Slowly Shaun starts to gain the respect of his fellow surgeons as he completes life-saving procedures.  But, because of his autism, he is used as a scapegoat by other staff members for mistakes that happen during surgery.  Shaun’s job is put in jeopardy multiple times, causing him stress on top of all the other aspects of life that stress him out; consisting of loud noises, crowds, strange people, unwarranted physical touch, and flashback memories of certain times in his childhood.  These stressors are like those that affect Temple Grandin and Christopher Boone.

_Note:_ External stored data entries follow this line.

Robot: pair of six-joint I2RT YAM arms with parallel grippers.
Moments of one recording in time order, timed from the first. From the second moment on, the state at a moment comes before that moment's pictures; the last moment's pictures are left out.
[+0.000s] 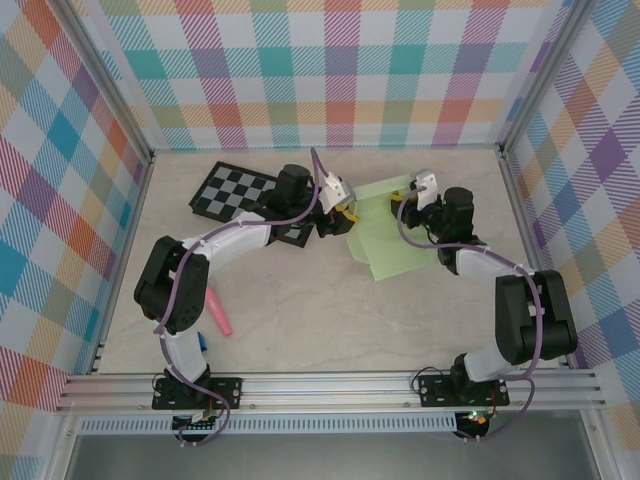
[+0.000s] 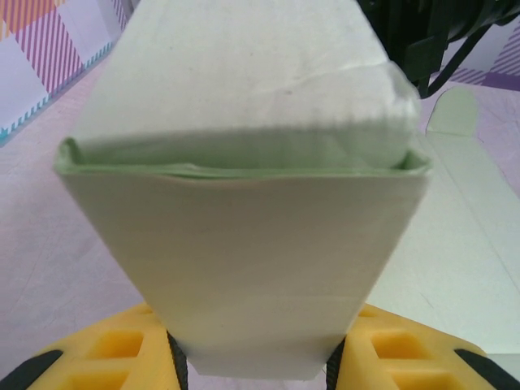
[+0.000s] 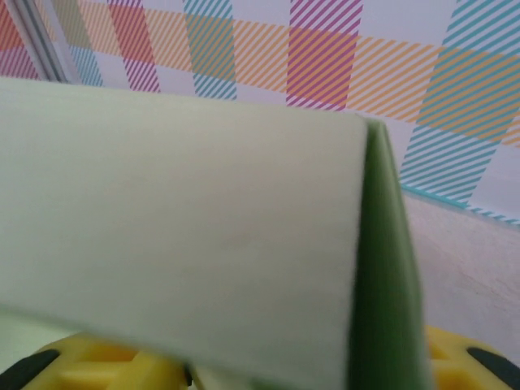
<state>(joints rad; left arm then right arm) -0.57 1.82 1.31 0.00 0.62 0.34 0.15 1.50 0.74 0.52 -0.40 -0.12</state>
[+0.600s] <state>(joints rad) -0.59 1.84 1.30 0.08 0.54 0.24 0.23 1.57 0.80 0.54 -0.08 -0.14</state>
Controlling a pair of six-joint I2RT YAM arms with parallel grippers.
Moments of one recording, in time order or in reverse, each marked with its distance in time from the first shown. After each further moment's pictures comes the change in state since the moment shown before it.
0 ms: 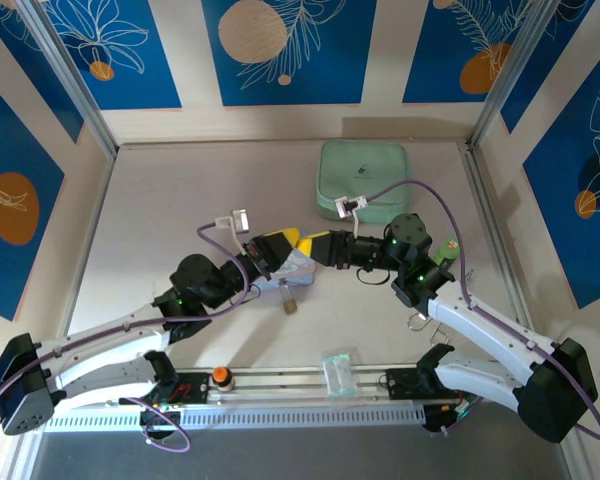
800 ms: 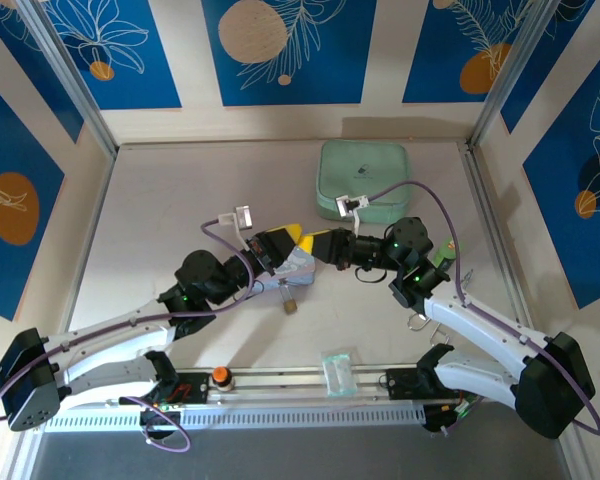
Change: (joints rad) left arm 0.007 0.040 0.011 0.026 -0.003 0.002; right arm -0.002 0.028 -0.034 0.145 -0.015 0.057
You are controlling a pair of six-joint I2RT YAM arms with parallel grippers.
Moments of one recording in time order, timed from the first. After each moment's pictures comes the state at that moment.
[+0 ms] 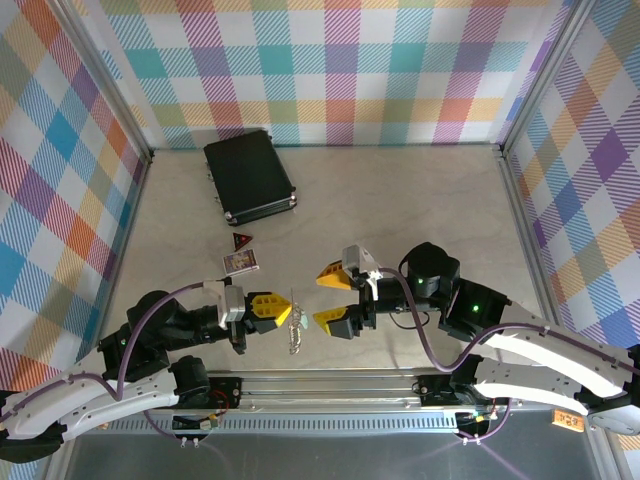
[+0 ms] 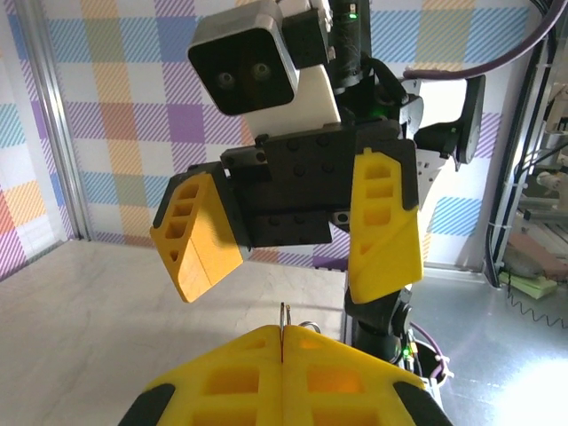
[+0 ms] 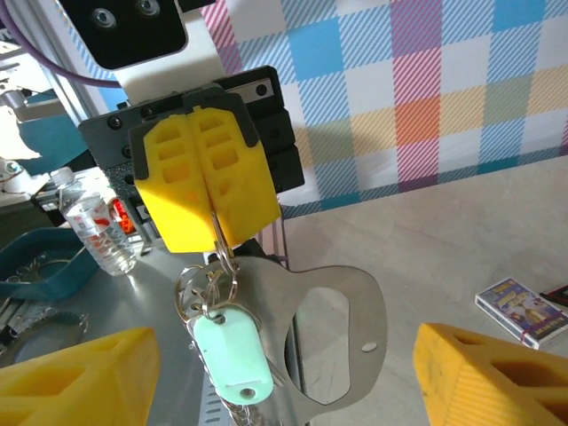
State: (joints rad) left arm -1.12 0.43 0.69 -0.19 0.23 -0.01; right arm 1.10 0.88 0.91 -0.17 -0.45 0.13
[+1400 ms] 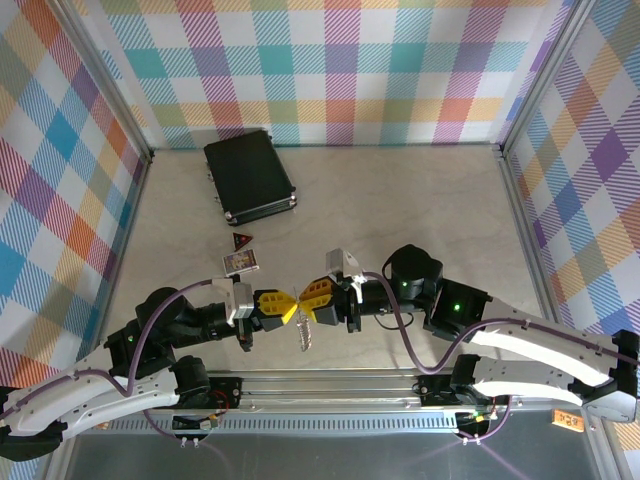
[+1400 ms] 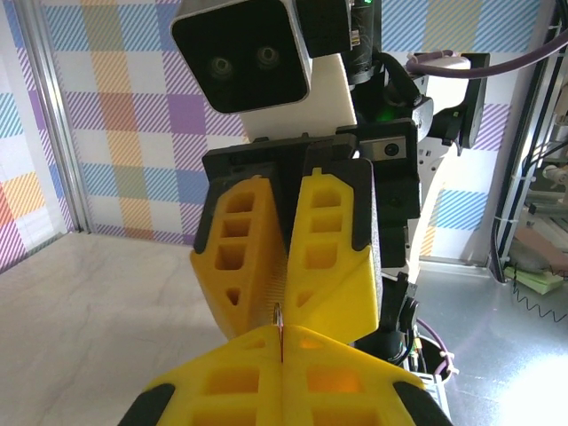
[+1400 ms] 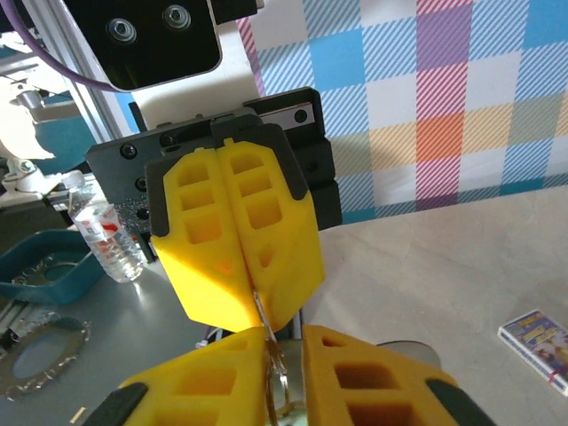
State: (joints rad) left arm -1.12 0.48 0.69 -0.16 0.22 -0.01; right arm 1.15 0.97 0.91 -0.06 -0.43 0.12
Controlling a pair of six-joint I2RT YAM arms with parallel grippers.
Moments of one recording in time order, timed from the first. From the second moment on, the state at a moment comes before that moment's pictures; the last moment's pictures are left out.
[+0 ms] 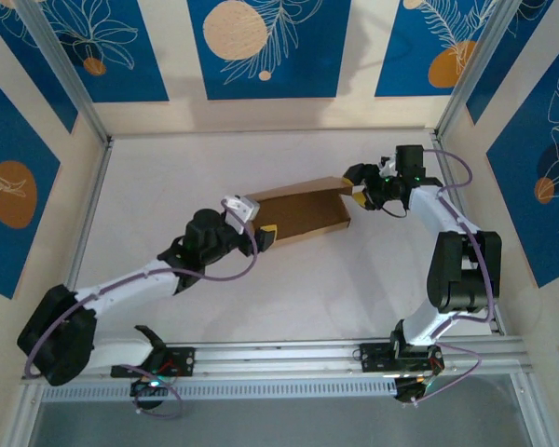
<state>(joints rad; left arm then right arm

As we discussed in class, the main character of this television show is not played by someone who has autism in real life.  In fact, the actor, Freddie Highmore, was nominated for a Golden Globe in 2018 for his mastery of the role.  I do agree that Highmore does an exceptional job of playing to all aspects of a character like Dr. Shaun Murphy, but it would have been better if the role was filled by someone with autism.  I feel as though the director and producers of the show didn’t cast someone with autism because they felt they would have a lack of control over the show; whether the actor with the disability would be able to perform on production schedule and interact with other cast members, would affect the success of the show.  If they really wanted an authentic portrayal of the character, then then should have cast someone with high functioning autism.